I'll PM the SR number and my email address - by all means take a look if you get a chance.
Cheers,
Dan
Have you set the host's power management settings in the BIOS to high performance or OS control? (And in the latter case maybe to high performance in the ESXi configuration). There are some significant changes since ESXi 5.0:
http://www.vmware.com/files/pdf/techpaper/VMware-vSphere-Performance-Management-and-Performance.pdf
For example - at idle, ESXi 5.5 is running nearly 500 worlds, whereas 4.1 is running 190.
This doesn't really say anything in regards to performance and there are a lot more components and sub-processes running in more recent ESXi versions, so this is nothing to worry about per se.

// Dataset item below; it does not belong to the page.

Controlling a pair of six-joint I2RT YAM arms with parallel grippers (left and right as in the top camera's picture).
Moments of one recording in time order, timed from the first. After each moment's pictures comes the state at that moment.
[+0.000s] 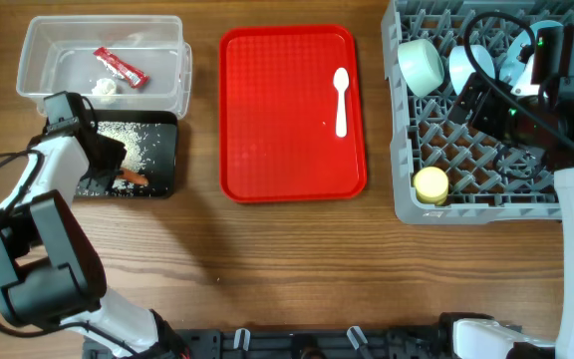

In case of NWLD it's similar to the above. I'm not sure whether this was the case in 4.1 already, but since at least 5.1 the host just runs a separate world instance not only per vCPU, but per virtual disk and svga-GPU as well.
%WAIT is useless to compare, because it includes idle time. Look at %VMWAIT instead.
EMIN is not a performance indicator as well. It just says how many Mhz the VM would get in case the host runs at 100% CPU load. It can fluctuate extremely because it's calculated dynamically depending on how many VMs/vCPUs are running at a given time and if there are resource shares/guarantees in place:
EMIN The Effective Min in MHz for the Resource Pool/World. The amount of CPU resources guaranteed to the world if all the worlds on the system start contending for CPU resources. ESX VMKernel dynamically calculates the EMIN value for all worlds based on the resource settings (Reservations, Limits and Shares) of all the resource pools and VMs on a system. This statistic is for internal to VMware use only.
The %RDY value seems significantly higher, but generally below 5% per vCPU can be considered ok. It can also fluctuate depending on how many vCPUs are running on the host. Did you compare it with the same number of VMs/vCPUs and same workload running on both hosts?
Since you mentioned testing with iperf, are your VMs using an e1000 or vmxnet3 vNIC? Do you see dropped packets in the esxtop network view (%DRPTX, %DRPRX)?
You can also check some counters related to frame drops/errors on the physical NIC with esxcli network nic stats get -n vmnicX
How is the throughput with iperf if you're testing TCP traffic?
Also make sure host's NIC drivers and firmware are up to date.